Catastrophic shifts in tree-microbial symbioses: the causes, consequences, and warning signs of environmental collapse in the global forest system

Lead Research Organisation: University of Edinburgh
Department Name: Sch of Biological Sciences

Abstract

The distribution of life on earth is shaped by climate. Moving north or south from the earth's equator to its polar caps, the sequence of ecosystems spans moist rainforests, dry deserts, seasonally green temperate forests and the vast evergreen forests and frozen tundra. Life in each of these ecosystems is adapted to the challenges that climate imposes, from the extremes of heat and cold that must be survived to the regular cycles of resources that must be exploited. As the earth's climate is changing at unprecedented speed, this regular sequence of ecosystems is being massively reorganised. As a NERC Independent Research Fellow, I propose to study how climate warming is driving transformative changes in the world's largest forested region over decades and centuries, fast enough to witness over the scale of individual human lifetimes.
My research indicates that hundreds of billions of trees that span the earth's great northern forests are living on the edge of a climatic tipping point. Tipping points occur when alternative ecosystem types engage in a tug-of-war with their environments, with each ecosystem altering local conditions in a way that allows it to survive. This tug-of-war can create an unstable frontier between warring ecosystems, where small climate changes can rapidly and irreversibly determine the winner. The technical term for these changes in ecosystem state is catastrophic ecosystem shifts; collectively, they represent the most dramatic planetary response to climate change.
The tipping point my research has unmasked is massive, stretching from North America clear across Eurasia, encompassing an area roughly twice the size of Europe.
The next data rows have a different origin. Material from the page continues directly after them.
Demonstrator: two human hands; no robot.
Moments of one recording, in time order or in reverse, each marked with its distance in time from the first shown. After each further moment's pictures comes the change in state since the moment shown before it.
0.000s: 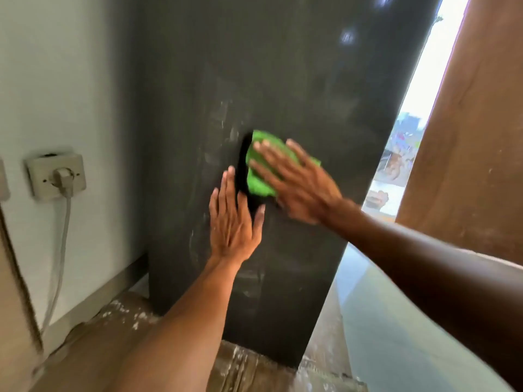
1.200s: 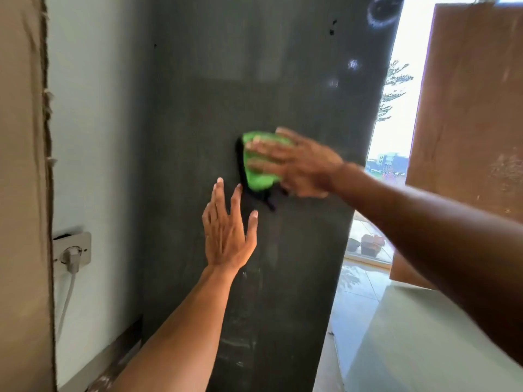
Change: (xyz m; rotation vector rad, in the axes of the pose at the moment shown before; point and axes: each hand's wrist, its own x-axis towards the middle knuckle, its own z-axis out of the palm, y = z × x) left_hand 0.119 0.026 -0.050 -0.081 0.040 -0.060; right_hand 0.078 0.159 -0.072 -0.130 -0.098 -0.161
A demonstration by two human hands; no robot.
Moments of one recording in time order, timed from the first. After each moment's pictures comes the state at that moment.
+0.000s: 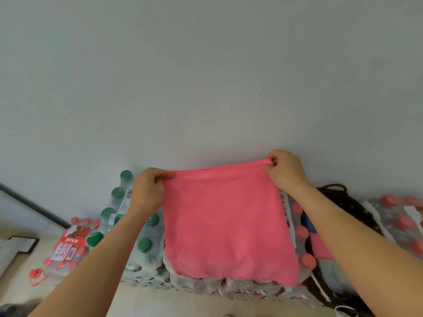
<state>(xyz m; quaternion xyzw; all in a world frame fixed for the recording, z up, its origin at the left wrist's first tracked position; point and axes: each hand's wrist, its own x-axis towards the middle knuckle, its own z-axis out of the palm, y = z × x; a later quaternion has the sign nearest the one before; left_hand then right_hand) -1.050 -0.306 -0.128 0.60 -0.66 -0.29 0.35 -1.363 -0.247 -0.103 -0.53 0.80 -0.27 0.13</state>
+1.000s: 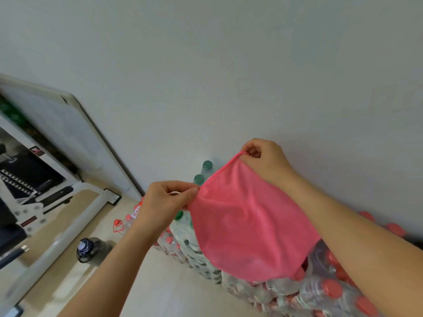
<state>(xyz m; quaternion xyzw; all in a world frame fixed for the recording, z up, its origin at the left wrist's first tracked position) -0.932 -0.215 -0.041 0.63 -0.48 -0.46 0.40 -1.158 -0.330 -0.067 -0.69 0.56 -0.35 0.28</state>
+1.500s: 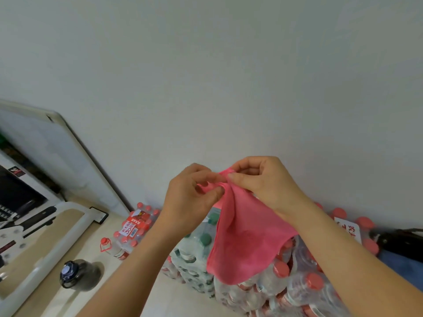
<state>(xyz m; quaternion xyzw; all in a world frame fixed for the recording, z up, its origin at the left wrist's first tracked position) -0.995 -0.212 -0.009 0.53 -0.69 -0.28 0.41 -1.167 -0.234 -0.004 -0.57 0.49 -0.43 0.51</state>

It separates forests that are dominated by trees that form symbiotic partnership with different groups of fungi (called mycorrhizas). Over 99% of trees associate exclusively with one of two primary groups of mycorrhiza to acquire the soil nutrients they require to grow and reproduce. Ectomycorrhizas dominate on the colder side of the tipping point where nutrient cycling is slow, in the vast boreal forests of Canada and Eurasia, whereas arbuscular mycorrhizas dominate on the warmer side where nutrient cycling is fast, in temperate and tropical forests. Moreover, these two groups appear locked in a tug of war on the process of nutrient cycling, with ecto- and arbuscular mycorrhizas slowing down and speeding it up, respectively, in an effort to transform their environments to their liking. Climate change is tipping the balance in this global tug-of-war, warming climates, speeding up nutrient cycling, and sending ectomycorrhizal trees and and their fungal partners beyond the tipping point where they can no longer thrive. If global forests follow the model set by other ecosystems engaged in such a tug of war, the transformations could occur much more rapidly than previously thought, occurring over the course of decades and centuries rather than thousands of years.
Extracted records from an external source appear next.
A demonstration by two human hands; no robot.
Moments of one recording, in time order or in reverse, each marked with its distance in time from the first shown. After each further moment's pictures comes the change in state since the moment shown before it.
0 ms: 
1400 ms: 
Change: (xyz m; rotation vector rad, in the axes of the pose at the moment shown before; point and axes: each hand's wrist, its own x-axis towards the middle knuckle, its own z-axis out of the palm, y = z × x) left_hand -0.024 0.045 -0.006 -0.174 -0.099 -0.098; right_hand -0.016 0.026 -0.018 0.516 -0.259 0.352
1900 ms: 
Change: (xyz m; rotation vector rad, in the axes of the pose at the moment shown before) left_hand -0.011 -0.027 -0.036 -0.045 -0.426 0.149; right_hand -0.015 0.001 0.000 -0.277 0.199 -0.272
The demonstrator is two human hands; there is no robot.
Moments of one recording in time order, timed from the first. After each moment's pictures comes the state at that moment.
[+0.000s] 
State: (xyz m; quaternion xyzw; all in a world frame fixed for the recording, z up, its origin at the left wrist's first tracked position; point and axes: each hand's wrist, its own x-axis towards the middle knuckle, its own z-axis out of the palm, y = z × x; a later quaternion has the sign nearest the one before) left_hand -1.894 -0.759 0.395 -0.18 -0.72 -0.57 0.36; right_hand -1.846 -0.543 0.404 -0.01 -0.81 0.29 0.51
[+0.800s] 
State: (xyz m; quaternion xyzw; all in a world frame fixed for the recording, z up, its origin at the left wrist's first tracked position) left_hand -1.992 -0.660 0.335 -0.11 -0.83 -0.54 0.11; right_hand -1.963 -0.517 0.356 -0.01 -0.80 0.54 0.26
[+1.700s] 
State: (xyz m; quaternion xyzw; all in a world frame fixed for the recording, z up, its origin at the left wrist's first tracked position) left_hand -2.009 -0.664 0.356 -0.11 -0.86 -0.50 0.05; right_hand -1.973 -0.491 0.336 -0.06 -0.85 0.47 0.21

My objective is predict exactly how fast global forests will change as a result of climate change acting on this massive, ecological tug of war. Specifically, I will use global datasets comprising over 31 million forest census plots to build a mathematical model that can be used to determine the speed and consequences of catastrophic shifts in forest tree symbioses. These models will be used to predict catastrophic symbiotic shifts before they happen, identify warning signs of imminent ecosystem collapse, and forecast the resulting losses (and potential gains) in resulting ecosystem function. The resulting research will also help identify whether these ecosystem catastrophe's can be averted by reducing greenhouse gas emissions. The goal is to gain advance knowledge about the changing fates of our forests so that we can learn how to live them with them.